3.1 Introduction

The business case for a project provides the strategic, financial, commercial, technical, operational and other information and analysis necessary to make a FID about whether an investment or project should be implemented. It also provides justification for the project/investment in terms of its alignment with the objectives of the organisation. In the context of CCS and government support programs for CCS demonstration projects, these objectives can include:

  • technology development and commercialisation opportunities;
  • market leadership;
  • achieving a commercial return;
  • satisfying expected regulatory changes; and
  • protecting value of the existing portfolio.

The business case also provides the basis for managing and controlling the delivery of the project on time, within budget, and to the agreed quality standards and timeframes.

Developing a business case requires significant efforts and work streams running in parallel, and is a difficult and complex undertaking. A wide range of technical, commercial, financial, and operational considerations must be considered and captured within the business case for a project (Figure 25).

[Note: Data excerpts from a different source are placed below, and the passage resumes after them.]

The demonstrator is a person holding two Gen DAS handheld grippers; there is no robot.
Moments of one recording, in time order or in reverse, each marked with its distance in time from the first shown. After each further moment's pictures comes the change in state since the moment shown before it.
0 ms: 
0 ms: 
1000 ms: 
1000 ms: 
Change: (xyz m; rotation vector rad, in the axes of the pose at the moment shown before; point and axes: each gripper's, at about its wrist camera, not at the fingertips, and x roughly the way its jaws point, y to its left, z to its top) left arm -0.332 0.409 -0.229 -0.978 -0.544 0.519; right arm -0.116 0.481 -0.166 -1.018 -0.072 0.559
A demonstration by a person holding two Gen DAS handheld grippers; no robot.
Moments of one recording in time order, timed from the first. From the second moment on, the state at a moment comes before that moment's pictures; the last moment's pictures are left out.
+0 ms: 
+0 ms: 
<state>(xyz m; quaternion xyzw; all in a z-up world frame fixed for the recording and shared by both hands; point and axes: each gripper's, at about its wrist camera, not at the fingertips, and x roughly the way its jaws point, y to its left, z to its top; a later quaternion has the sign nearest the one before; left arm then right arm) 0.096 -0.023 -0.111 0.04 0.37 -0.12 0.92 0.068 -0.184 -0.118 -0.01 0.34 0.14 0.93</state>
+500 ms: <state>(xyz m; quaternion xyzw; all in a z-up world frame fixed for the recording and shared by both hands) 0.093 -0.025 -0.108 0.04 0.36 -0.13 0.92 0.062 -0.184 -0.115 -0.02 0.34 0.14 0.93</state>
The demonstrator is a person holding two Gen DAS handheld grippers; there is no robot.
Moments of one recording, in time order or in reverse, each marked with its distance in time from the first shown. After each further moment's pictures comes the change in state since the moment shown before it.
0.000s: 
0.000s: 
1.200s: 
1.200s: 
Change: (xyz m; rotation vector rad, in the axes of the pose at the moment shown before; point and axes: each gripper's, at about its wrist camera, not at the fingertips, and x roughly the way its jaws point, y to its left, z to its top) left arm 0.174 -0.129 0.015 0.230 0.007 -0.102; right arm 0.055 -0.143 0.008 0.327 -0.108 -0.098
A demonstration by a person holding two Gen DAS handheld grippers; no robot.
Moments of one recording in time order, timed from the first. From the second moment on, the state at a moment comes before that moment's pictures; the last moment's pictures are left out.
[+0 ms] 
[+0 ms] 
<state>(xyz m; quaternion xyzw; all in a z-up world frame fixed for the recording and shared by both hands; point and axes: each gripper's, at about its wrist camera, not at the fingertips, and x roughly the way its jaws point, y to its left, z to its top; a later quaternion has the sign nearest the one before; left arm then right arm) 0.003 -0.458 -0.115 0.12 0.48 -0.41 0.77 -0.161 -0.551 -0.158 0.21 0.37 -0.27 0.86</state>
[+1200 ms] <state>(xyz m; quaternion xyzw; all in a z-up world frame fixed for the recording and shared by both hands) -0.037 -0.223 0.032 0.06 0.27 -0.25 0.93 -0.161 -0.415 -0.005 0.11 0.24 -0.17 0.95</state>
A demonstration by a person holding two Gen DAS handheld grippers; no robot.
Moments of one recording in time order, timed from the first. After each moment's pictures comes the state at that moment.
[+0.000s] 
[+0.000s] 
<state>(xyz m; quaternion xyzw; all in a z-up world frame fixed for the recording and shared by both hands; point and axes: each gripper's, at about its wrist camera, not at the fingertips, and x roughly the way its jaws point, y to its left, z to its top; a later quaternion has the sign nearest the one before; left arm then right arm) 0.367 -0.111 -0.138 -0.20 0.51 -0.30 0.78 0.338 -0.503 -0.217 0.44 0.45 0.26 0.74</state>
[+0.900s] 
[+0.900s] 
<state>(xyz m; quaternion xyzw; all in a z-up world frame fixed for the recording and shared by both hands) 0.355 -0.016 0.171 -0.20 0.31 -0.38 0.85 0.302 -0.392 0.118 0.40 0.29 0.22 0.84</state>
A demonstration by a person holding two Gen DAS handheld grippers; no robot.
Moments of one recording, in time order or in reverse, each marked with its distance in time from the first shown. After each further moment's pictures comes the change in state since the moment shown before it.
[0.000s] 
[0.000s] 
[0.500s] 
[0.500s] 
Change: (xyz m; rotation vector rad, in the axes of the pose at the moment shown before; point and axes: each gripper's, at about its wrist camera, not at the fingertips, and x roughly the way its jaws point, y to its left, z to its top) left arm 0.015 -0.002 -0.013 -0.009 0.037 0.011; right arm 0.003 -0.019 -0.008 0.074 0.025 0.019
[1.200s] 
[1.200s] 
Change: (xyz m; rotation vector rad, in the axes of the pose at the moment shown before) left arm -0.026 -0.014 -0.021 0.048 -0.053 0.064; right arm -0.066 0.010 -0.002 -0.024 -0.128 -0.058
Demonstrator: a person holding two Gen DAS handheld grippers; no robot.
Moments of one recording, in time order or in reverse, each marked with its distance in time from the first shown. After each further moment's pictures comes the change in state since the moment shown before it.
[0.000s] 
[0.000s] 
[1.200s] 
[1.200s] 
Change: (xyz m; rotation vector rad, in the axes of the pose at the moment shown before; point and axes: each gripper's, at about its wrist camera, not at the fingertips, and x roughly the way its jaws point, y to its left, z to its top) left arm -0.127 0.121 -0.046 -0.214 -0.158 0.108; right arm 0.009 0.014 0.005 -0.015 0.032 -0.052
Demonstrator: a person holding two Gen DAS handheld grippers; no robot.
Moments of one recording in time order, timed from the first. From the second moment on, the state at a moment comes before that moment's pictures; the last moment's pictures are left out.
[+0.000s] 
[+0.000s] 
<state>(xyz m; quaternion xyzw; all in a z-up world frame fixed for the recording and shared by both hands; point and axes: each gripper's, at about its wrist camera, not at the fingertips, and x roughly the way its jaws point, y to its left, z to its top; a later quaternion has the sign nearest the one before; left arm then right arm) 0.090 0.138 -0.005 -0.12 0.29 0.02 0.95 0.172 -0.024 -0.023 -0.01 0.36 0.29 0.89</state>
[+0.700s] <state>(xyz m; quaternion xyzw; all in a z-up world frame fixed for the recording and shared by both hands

FIGURE 25 Complexity of the business case

For many CCS projects these complexities are magnified from the need to integrate the elements of the CCS chain (CO2 capture, compression, transport, injection and storage). Despite the lack of carbon pricing arrangements and other complexities faced, 16 LSIPs around the world have successfully constructed their business cases and made positive FIDs. These projects are predominantly in gas processing, synfuels, ethanol and fertiliser production where capture costs are lower and integrating capture technology is better understood (Table 3). In contrast, carbon capture project development in sectors such as power, steel and cement production faces significantly higher costs.

TABLE 3 Comparison of production cost increases with the addition of CO2 capture

  POWER GENERATION HIGHER COST CO2 CAPTURE FROM INDUSTRIAL SOURCES LOWER COST CO2 CAPTURE FROM INDUSTRIAL SOURCES
  Post-combustion Oxyfuel IGCC NGCC Steel production Cement production Natural gas processing Fertiliser production
Percentage increase in cost of production with CCS (first-of-a-kind) 61–76 53–65 37 40 10–14 39–52 1 3

Source: Global CCS Insitute and WorleyParsons (2011).

As pointed out in Chapter 1, by 2050, the role of CCS in decarbonising energy emissions is evenly split between capturing emissions in the power sector and industrial sector, meaning that demonstration projects are needed now to support significant commercial deployment prior to 2050. If CCS were to be excluded as a technology option in the electricity sector, the IEA (2012b) states that investment costs would increase by 40 per cent, or approximately US$3 trillion, over the period to draw on relatively more expensive abatement options to provide electricity.

CCS, as a range of technologies applicable to a number of power and industrial applications, is currently considered to be in a pre-commercial stage in many of those applications and only at the pilot stage for several of them (such as iron and steel or cement applications).

Governments around the world are seeking to advance the development of CCS applications, particularly in the high-cost, low CO2 concentration power generation sector as well as iron and steel and cement production, through support for demonstration projects. Improved understanding of the cost and performance of large-scale CCS plants is a key motivation for these demonstration projects.